### What you have to do
The entries below contain a line with "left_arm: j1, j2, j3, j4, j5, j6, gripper" and a line with "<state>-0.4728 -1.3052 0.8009". Quote exactly those two lines and all lines between them.

Dataset excerpts:
....

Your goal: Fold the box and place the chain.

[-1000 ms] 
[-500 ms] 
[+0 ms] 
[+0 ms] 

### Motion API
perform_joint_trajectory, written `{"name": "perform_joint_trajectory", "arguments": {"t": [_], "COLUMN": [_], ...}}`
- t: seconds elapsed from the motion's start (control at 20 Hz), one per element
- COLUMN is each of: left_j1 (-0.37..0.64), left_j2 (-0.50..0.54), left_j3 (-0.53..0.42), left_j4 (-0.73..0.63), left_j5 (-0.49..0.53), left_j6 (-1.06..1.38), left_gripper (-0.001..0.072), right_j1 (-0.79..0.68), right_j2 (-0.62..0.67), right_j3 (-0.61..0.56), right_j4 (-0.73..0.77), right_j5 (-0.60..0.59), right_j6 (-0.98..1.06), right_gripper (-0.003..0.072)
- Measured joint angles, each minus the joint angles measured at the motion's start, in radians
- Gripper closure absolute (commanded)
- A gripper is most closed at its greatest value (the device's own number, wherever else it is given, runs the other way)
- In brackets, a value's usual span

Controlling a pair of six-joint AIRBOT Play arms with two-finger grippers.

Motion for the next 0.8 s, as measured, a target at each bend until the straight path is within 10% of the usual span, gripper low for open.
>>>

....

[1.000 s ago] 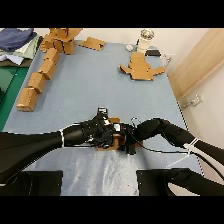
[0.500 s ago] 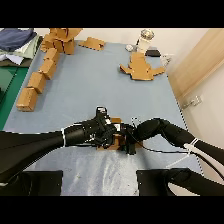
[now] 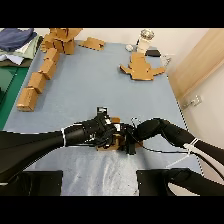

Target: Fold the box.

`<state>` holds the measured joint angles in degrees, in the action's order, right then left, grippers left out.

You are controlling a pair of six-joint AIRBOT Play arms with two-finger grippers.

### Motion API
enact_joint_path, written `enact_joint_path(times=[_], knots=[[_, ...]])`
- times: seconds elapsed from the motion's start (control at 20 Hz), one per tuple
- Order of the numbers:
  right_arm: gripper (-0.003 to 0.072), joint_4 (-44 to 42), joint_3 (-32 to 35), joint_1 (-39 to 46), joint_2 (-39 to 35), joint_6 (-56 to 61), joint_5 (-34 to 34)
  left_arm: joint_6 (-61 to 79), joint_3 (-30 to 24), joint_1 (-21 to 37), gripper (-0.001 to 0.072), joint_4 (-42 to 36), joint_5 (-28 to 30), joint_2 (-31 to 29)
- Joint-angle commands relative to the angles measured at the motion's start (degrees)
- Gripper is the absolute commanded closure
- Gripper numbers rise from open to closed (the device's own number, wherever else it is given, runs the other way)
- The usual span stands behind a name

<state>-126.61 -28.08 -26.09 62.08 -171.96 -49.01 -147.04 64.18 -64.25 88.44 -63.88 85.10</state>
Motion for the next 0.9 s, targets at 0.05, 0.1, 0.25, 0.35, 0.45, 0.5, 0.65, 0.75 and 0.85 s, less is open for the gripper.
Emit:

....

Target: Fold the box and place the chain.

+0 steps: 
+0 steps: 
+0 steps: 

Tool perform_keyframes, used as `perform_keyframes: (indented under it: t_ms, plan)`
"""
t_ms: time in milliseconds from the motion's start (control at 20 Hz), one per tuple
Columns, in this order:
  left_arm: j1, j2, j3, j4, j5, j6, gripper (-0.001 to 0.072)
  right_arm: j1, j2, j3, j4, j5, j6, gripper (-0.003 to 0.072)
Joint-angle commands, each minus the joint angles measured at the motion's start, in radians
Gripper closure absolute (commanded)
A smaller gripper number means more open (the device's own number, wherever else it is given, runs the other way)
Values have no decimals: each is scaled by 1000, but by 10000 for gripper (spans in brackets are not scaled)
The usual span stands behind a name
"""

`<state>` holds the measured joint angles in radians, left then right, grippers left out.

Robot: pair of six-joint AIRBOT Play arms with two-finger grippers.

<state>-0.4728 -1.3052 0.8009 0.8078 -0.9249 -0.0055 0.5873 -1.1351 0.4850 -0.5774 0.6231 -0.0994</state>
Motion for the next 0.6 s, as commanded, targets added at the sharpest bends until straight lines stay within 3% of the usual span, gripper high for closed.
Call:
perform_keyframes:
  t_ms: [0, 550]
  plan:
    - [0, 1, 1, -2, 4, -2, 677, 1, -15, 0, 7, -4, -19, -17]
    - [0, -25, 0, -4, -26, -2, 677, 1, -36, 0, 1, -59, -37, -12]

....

### Your solution
  left_arm: j1, j2, j3, j4, j5, j6, gripper (-0.001 to 0.072)
  right_arm: j1, j2, j3, j4, j5, j6, gripper (-0.003 to 0.072)
Joint-angle commands, each minus the joint angles measured at the motion's start, in radians
Gripper closure absolute (commanded)
A smaller gripper number means more open (the device's own number, wherever else it is given, runs the other way)
Values have no decimals: each is scaled by 1000, but by 10000 for gripper (spans in brackets are not scaled)
The usual span stands behind a name
"""

`<state>` holds the measured joint angles in radians, left then right, grippers left out.

Robot: pair of six-joint AIRBOT Play arms with two-finger grippers.

<state>-0.4728 -1.3052 0.8009 0.8078 -0.9249 -0.0055 0.5873 -1.1351 0.4850 -0.5774 0.6231 -0.0994</state>

Nothing remains open in this exercise.